* TASK ITEM *
Copy the entries out again in full.

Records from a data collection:
>>>>

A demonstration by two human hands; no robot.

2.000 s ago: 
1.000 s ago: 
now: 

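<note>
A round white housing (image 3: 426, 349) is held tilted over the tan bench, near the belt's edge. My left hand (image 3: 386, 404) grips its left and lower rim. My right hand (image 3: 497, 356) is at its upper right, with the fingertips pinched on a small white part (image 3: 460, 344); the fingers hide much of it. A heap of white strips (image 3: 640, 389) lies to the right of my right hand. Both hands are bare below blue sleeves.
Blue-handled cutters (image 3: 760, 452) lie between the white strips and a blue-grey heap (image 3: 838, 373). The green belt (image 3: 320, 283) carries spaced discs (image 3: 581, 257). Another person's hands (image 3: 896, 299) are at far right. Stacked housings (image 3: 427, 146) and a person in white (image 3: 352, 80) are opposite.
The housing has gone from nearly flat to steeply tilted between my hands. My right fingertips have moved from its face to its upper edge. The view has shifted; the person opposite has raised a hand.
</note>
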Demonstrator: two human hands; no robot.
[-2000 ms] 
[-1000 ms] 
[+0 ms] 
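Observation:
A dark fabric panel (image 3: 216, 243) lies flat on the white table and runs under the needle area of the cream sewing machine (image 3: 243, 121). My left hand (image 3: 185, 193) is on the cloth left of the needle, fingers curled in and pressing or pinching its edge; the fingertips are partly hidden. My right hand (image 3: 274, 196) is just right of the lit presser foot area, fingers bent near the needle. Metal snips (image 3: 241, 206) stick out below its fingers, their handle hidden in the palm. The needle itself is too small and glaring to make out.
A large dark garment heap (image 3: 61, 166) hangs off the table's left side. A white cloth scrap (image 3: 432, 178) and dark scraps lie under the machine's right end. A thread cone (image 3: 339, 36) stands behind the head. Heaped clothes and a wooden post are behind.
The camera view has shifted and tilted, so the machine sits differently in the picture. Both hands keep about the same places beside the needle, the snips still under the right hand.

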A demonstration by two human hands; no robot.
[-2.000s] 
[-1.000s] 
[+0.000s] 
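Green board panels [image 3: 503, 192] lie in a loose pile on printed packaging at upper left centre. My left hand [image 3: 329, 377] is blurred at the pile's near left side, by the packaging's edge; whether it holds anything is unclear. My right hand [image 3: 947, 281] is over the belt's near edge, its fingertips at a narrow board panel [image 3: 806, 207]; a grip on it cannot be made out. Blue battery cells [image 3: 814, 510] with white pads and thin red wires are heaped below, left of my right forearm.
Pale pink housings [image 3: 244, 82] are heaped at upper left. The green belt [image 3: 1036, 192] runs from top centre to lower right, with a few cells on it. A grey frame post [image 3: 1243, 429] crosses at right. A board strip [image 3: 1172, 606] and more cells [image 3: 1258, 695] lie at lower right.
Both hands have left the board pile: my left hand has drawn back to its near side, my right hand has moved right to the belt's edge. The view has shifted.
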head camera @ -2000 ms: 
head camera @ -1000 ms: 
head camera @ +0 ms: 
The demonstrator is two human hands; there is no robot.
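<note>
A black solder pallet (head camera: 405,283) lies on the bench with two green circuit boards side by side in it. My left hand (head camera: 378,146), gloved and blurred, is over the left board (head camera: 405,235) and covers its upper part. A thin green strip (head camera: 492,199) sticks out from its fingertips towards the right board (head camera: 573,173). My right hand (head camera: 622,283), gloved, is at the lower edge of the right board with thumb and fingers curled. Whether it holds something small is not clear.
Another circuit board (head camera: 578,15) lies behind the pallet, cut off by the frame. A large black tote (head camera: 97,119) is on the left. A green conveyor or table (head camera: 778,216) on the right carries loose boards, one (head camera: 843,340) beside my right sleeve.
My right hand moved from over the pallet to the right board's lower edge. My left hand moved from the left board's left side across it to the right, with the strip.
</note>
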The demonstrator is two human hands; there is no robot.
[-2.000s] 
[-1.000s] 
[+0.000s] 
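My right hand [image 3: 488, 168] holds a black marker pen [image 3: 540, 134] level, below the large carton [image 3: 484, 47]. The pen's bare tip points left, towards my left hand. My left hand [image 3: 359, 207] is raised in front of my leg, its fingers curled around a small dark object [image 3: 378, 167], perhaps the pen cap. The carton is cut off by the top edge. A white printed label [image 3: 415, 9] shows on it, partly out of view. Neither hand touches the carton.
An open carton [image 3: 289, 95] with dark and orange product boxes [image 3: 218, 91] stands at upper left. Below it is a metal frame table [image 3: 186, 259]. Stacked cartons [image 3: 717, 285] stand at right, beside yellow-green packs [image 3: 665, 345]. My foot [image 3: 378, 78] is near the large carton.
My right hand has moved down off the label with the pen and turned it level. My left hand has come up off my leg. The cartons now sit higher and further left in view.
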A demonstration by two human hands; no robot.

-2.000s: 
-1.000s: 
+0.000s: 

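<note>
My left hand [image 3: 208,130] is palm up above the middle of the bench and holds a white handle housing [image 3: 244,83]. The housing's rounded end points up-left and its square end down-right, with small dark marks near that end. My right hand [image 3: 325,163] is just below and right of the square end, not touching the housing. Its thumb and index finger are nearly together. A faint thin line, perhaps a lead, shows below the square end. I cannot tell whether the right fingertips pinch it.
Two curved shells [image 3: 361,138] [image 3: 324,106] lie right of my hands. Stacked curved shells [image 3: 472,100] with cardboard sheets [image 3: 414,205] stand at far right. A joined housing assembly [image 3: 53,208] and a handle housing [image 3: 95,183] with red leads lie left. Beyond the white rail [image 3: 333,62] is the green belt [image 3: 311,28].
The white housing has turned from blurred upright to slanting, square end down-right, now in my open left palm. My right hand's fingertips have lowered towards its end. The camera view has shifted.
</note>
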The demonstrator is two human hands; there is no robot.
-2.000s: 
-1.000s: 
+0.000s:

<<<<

* RESPONSE *
A demonstration by two human hands; no robot.

2.000 s ago: 
1.000 s ago: 
now: 

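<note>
A round white housing (image 3: 426, 349) is held tilted over the tan bench, near the belt's edge. My left hand (image 3: 386, 404) grips its left and lower rim. My right hand (image 3: 497, 356) is at its upper right, with the fingertips pinched on a small white part (image 3: 460, 344); the fingers hide much of it. A heap of white strips (image 3: 640, 389) lies to the right of my right hand. Both hands are bare below blue sleeves.
Blue-handled cutters (image 3: 760, 452) lie between the white strips and a blue-grey heap (image 3: 838, 373). The green belt (image 3: 320, 283) carries spaced discs (image 3: 581, 257). Another person's hands (image 3: 896, 299) are at far right. Stacked housings (image 3: 427, 146) and a person in white (image 3: 352, 80) are opposite.
The housing has gone from nearly flat to steeply tilted between my hands. My right fingertips have moved from its face to its upper edge. The view has shifted; the person opposite has raised a hand.
</note>
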Demonstrator: two human hands; no robot.
[-2000 ms] 
[-1000 ms] 
[+0 ms] 
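Observation:
A dark fabric panel (image 3: 216, 243) lies flat on the white table and runs under the needle area of the cream sewing machine (image 3: 243, 121). My left hand (image 3: 185, 193) is on the cloth left of the needle, fingers curled in and pressing or pinching its edge; the fingertips are partly hidden. My right hand (image 3: 274, 196) is just right of the lit presser foot area, fingers bent near the needle. Metal snips (image 3: 241, 206) stick out below its fingers, their handle hidden in the palm. The needle itself is too small and glaring to make out.
A large dark garment heap (image 3: 61, 166) hangs off the table's left side. A white cloth scrap (image 3: 432, 178) and dark scraps lie under the machine's right end. A thread cone (image 3: 339, 36) stands behind the head. Heaped clothes and a wooden post are behind.
The camera view has shifted and tilted, so the machine sits differently in the picture. Both hands keep about the same places beside the needle, the snips still under the right hand.
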
A demonstration by two human hands; no robot.
[-2.000s] 
[-1.000s] 
[+0.000s] 
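Green board panels [image 3: 503, 192] lie in a loose pile on printed packaging at upper left centre. My left hand [image 3: 329, 377] is blurred at the pile's near left side, by the packaging's edge; whether it holds anything is unclear. My right hand [image 3: 947, 281] is over the belt's near edge, its fingertips at a narrow board panel [image 3: 806, 207]; a grip on it cannot be made out. Blue battery cells [image 3: 814, 510] with white pads and thin red wires are heaped below, left of my right forearm.
Pale pink housings [image 3: 244, 82] are heaped at upper left. The green belt [image 3: 1036, 192] runs from top centre to lower right, with a few cells on it. A grey frame post [image 3: 1243, 429] crosses at right. A board strip [image 3: 1172, 606] and more cells [image 3: 1258, 695] lie at lower right.
Both hands have left the board pile: my left hand has drawn back to its near side, my right hand has moved right to the belt's edge. The view has shifted.
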head camera @ -2000 ms: 
head camera @ -1000 ms: 
head camera @ +0 ms: 
The demonstrator is two human hands; there is no robot.
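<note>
A black solder pallet (head camera: 405,283) lies on the bench with two green circuit boards side by side in it. My left hand (head camera: 378,146), gloved and blurred, is over the left board (head camera: 405,235) and covers its upper part. A thin green strip (head camera: 492,199) sticks out from its fingertips towards the right board (head camera: 573,173). My right hand (head camera: 622,283), gloved, is at the lower edge of the right board with thumb and fingers curled. Whether it holds something small is not clear.
Another circuit board (head camera: 578,15) lies behind the pallet, cut off by the frame. A large black tote (head camera: 97,119) is on the left. A green conveyor or table (head camera: 778,216) on the right carries loose boards, one (head camera: 843,340) beside my right sleeve.
My right hand moved from over the pallet to the right board's lower edge. My left hand moved from the left board's left side across it to the right, with the strip.
</note>
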The demonstrator is two human hands; there is no robot.
[-2.000s] 
[-1.000s] 
[+0.000s] 
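My right hand [image 3: 488, 168] holds a black marker pen [image 3: 540, 134] level, below the large carton [image 3: 484, 47]. The pen's bare tip points left, towards my left hand. My left hand [image 3: 359, 207] is raised in front of my leg, its fingers curled around a small dark object [image 3: 378, 167], perhaps the pen cap. The carton is cut off by the top edge. A white printed label [image 3: 415, 9] shows on it, partly out of view. Neither hand touches the carton.
An open carton [image 3: 289, 95] with dark and orange product boxes [image 3: 218, 91] stands at upper left. Below it is a metal frame table [image 3: 186, 259]. Stacked cartons [image 3: 717, 285] stand at right, beside yellow-green packs [image 3: 665, 345]. My foot [image 3: 378, 78] is near the large carton.
My right hand has moved down off the label with the pen and turned it level. My left hand has come up off my leg. The cartons now sit higher and further left in view.
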A demonstration by two human hands; no robot.

-2.000s: 
-1.000s: 
+0.000s: 

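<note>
My left hand [image 3: 208,130] is palm up above the middle of the bench and holds a white handle housing [image 3: 244,83]. The housing's rounded end points up-left and its square end down-right, with small dark marks near that end. My right hand [image 3: 325,163] is just below and right of the square end, not touching the housing. Its thumb and index finger are nearly together. A faint thin line, perhaps a lead, shows below the square end. I cannot tell whether the right fingertips pinch it.
Two curved shells [image 3: 361,138] [image 3: 324,106] lie right of my hands. Stacked curved shells [image 3: 472,100] with cardboard sheets [image 3: 414,205] stand at far right. A joined housing assembly [image 3: 53,208] and a handle housing [image 3: 95,183] with red leads lie left. Beyond the white rail [image 3: 333,62] is the green belt [image 3: 311,28].
The white housing has turned from blurred upright to slanting, square end down-right, now in my open left palm. My right hand's fingertips have lowered towards its end. The camera view has shifted.
</note>
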The demonstrator is two human hands; there is no robot.
-2.000s: 
-1.000s: 
+0.000s:

With this, the exercise is finished.